那里面的糧食可都是京城百官近期下血本買到的。
他們買的糧食變成了軍糧,買糧食花的錢又進了蕭瑾的口袋,最后的贏家竟是他自己。
這一行,蕭瑾不僅帶上了馮慨之,還領了張崇明跟顧淮南。
帶張崇明的原因很簡單,蕭瑾怕他攜款逃脫,這樣的人還是放在自己眼皮子底下看著比較好。至于顧淮南,蕭瑾帶他是想看看,他是不是真的是一個謀臣。

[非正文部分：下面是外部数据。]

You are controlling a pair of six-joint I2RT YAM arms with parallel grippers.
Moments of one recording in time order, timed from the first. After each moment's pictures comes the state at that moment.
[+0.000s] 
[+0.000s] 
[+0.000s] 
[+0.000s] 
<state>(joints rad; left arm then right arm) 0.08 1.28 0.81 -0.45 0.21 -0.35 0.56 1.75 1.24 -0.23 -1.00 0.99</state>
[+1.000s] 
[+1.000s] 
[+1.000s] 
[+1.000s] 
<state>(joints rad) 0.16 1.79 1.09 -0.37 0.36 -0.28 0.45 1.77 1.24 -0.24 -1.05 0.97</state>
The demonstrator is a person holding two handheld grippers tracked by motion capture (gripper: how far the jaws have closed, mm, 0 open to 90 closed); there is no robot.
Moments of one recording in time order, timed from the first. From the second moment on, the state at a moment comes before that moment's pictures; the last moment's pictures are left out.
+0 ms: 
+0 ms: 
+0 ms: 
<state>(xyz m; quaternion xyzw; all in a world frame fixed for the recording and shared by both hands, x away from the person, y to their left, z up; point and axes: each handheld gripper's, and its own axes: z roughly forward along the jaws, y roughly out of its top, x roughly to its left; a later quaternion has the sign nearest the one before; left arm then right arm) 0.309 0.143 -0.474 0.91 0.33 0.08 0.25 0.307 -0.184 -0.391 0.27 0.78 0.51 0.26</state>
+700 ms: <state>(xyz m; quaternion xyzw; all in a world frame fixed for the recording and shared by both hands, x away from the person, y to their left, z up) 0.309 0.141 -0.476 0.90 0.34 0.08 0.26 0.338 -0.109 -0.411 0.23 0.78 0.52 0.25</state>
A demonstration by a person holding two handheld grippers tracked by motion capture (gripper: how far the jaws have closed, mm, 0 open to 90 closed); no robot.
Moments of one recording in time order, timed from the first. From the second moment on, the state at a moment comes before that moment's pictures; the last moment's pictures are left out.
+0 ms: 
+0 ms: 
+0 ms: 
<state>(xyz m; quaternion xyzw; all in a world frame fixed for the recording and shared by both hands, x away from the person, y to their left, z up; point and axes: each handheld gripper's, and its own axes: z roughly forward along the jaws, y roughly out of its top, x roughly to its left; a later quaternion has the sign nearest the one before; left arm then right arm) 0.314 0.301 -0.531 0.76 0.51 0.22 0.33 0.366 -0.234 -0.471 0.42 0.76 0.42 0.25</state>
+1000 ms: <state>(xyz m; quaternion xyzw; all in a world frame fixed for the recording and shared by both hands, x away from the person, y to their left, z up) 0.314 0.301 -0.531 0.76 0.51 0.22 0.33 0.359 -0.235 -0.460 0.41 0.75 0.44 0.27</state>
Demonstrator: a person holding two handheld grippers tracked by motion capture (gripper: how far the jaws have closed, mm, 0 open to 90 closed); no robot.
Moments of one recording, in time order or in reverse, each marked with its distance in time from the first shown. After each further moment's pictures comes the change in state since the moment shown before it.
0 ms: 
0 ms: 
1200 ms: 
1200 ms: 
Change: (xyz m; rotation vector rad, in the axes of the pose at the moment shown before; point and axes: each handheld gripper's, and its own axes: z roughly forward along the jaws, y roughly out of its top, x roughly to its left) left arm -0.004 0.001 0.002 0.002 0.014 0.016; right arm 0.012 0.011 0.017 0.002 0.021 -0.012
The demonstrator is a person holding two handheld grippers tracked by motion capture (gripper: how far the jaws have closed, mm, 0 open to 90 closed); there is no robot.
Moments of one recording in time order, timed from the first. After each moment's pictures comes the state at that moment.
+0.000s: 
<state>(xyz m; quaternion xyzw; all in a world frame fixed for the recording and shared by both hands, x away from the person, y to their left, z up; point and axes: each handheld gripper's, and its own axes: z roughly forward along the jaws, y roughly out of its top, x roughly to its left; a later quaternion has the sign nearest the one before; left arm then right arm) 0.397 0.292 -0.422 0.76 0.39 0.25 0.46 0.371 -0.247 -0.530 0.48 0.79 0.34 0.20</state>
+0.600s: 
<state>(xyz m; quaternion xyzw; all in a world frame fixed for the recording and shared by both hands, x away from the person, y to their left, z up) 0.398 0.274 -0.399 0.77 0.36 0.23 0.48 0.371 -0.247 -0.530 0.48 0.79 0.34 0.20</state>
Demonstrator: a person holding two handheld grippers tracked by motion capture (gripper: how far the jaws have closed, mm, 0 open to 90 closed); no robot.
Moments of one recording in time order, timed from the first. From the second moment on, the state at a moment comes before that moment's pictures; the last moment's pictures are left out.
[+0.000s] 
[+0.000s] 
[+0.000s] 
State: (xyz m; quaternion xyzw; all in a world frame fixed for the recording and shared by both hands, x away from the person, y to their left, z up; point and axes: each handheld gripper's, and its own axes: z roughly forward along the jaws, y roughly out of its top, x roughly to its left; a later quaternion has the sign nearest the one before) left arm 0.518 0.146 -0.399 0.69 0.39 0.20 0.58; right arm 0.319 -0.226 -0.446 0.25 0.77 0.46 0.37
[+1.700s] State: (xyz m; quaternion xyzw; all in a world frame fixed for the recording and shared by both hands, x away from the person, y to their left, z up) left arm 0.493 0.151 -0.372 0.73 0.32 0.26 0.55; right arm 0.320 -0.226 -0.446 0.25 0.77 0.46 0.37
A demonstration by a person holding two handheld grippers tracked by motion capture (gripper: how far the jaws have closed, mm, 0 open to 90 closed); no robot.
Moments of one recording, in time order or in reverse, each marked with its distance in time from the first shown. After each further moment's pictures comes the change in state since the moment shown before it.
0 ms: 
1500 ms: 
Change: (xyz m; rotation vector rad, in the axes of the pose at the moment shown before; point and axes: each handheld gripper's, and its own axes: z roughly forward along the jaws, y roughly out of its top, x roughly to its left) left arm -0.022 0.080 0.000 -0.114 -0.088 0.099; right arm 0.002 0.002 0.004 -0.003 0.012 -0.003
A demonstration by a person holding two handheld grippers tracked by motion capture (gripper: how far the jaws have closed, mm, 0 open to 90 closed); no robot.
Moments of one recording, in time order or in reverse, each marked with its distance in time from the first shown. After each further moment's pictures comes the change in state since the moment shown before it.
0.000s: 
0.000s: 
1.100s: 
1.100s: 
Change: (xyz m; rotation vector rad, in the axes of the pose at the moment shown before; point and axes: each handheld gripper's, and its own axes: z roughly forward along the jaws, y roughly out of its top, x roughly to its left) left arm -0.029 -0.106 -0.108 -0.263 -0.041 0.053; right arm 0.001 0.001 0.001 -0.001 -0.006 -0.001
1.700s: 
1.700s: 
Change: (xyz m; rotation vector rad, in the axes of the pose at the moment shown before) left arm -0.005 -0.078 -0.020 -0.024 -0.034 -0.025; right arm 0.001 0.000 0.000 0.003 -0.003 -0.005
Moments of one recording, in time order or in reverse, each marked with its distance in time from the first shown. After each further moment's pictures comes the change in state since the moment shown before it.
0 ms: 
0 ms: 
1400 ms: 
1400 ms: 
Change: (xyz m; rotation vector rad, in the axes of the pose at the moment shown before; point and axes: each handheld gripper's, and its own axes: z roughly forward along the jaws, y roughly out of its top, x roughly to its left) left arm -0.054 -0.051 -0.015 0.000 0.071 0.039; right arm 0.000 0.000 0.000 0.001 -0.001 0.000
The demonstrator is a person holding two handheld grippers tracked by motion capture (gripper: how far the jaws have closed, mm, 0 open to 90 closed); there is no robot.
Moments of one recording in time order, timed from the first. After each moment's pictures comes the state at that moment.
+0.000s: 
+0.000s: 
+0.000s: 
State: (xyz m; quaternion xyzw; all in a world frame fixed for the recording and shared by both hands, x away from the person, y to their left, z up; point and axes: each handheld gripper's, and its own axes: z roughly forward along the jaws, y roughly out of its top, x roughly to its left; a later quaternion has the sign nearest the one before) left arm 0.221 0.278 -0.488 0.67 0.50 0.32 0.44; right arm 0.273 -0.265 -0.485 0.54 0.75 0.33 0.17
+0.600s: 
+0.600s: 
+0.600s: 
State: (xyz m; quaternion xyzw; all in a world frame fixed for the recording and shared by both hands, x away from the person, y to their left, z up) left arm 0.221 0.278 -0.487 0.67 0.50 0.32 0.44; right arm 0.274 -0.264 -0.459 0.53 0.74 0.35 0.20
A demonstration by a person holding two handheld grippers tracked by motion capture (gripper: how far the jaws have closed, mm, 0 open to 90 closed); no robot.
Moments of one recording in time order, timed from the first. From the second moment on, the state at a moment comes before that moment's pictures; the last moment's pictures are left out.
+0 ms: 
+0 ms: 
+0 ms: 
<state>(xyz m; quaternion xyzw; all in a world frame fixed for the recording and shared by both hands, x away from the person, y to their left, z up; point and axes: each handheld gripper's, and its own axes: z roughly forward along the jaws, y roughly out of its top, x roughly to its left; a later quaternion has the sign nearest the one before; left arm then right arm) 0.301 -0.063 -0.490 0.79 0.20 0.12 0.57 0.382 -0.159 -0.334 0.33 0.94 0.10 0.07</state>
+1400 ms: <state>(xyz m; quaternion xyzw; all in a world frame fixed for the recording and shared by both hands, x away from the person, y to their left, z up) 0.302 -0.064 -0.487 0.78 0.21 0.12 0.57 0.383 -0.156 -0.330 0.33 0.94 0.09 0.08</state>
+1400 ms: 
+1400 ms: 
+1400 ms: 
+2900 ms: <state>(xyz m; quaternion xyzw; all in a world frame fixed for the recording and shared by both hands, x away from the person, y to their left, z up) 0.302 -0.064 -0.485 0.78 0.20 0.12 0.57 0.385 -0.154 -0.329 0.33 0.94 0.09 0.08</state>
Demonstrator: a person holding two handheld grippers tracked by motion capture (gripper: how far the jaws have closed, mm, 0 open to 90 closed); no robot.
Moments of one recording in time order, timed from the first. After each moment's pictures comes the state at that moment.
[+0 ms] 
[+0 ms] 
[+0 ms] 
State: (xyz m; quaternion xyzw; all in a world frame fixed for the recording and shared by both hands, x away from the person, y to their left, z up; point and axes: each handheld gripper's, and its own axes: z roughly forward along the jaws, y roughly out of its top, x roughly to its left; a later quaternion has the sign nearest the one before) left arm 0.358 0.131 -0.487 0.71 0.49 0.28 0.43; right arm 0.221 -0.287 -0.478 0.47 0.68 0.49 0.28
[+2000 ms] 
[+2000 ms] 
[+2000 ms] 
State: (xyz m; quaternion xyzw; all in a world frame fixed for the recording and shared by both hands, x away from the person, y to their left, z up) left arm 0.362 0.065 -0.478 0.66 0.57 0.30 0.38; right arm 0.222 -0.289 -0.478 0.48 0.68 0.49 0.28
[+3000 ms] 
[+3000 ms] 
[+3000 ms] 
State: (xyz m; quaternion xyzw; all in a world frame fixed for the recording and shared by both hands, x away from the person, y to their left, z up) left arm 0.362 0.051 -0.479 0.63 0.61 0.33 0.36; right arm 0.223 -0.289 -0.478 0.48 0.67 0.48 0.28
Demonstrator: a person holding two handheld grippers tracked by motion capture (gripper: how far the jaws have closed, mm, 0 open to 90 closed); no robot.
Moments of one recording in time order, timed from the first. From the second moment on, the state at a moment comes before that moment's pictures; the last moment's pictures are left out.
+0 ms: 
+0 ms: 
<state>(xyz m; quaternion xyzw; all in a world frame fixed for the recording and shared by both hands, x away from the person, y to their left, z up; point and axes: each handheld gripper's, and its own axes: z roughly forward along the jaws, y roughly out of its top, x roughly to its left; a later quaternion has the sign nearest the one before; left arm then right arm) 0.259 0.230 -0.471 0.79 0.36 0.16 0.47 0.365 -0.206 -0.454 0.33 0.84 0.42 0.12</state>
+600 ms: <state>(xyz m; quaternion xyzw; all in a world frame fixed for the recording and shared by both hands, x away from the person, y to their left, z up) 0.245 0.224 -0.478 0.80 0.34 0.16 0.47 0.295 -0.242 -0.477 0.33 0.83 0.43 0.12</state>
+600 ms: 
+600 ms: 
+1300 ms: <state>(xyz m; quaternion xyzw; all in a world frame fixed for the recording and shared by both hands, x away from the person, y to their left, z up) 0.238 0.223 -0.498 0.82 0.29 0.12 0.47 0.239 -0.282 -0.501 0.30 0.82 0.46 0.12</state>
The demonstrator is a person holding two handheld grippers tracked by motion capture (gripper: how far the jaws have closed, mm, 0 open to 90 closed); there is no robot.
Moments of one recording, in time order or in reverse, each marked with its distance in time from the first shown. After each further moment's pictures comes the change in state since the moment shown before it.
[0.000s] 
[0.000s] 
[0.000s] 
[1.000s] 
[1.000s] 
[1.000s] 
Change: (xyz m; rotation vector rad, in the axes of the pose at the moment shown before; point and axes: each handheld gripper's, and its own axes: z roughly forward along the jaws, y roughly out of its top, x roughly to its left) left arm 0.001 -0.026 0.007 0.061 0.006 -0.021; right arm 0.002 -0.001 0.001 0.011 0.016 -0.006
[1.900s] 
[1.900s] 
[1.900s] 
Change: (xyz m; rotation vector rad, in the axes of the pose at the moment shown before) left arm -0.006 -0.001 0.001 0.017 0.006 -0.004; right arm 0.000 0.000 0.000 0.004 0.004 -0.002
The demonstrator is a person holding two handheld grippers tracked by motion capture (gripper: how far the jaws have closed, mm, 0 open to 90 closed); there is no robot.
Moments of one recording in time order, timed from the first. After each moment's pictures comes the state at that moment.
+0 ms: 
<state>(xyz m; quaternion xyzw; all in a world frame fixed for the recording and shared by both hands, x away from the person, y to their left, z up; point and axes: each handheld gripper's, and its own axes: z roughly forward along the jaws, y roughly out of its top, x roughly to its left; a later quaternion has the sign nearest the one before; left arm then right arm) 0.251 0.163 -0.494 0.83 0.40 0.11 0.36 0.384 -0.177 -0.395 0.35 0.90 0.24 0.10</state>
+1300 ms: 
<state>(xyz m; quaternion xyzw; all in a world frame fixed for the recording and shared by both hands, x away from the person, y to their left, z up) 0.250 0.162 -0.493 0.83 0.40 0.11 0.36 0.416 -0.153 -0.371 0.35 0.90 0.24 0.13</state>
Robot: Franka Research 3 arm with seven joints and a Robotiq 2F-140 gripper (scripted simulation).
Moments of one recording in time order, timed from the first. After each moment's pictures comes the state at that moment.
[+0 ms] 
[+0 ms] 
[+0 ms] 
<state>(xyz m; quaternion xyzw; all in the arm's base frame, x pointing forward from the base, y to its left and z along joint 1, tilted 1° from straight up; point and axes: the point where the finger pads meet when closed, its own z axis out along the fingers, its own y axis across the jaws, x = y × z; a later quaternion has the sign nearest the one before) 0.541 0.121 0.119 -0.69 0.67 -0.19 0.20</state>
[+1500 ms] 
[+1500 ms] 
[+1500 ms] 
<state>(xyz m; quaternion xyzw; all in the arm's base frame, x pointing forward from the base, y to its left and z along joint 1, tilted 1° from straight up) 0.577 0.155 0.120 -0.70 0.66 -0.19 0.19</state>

行軍路上日夜兼程,幾日后,蕭瑾一行終于來到了臨淮關。
這一次來臨淮關,蕭瑾敏銳地感覺到這里氣氛都變了,像是繃緊的弦,隨時都會斷開一樣。
王從武早就在此地,等候多時了。
蕭瑾見著他頭一句便問:“現在情況如何了?”
王從武面色微沉:“不是很好,齊軍已經安營多日了,臣派去的探子發現他們今日全軍戒備,怕是晚上便會渡江攻城。”
作者有話說:
周三年會,年會一過我就熬出頭了,開心!
第21章 敵情
◎主動請纓前去游說◎
馮慨之的自信心已經快要溢出來了,聽了這話之后自命不凡地道:“怕什么?直接跟他們打就是了,他們敢來就得死!”
這話說完,整個軍營里頭壓根沒有什么人敢應的。
張崇明也是冷冷一笑:“那也得有命才能打,咱們這邊撐死三十萬兵力,對面可是百萬軍師,他們大軍壓境,便是拼人頭也能熬死咱們。你說的這般篤定,要不兩軍開戰之事你做先鋒?”
“我?”馮慨之脖子一縮:“我不行!”
他最怕死了。
“不行你就閉嘴,少在這丟人現眼。”張崇明仍舊冷嘲熱諷。
他還是有些記恨蕭瑾把他拉到這兒來。張崇明對此戰根本不抱任何希望,如今聽聞齊國要夜攻,想的也就是如何保住自己的小命。對上馮慨之這樣分不清情況的蠢貨,他能好好說話才怪呢。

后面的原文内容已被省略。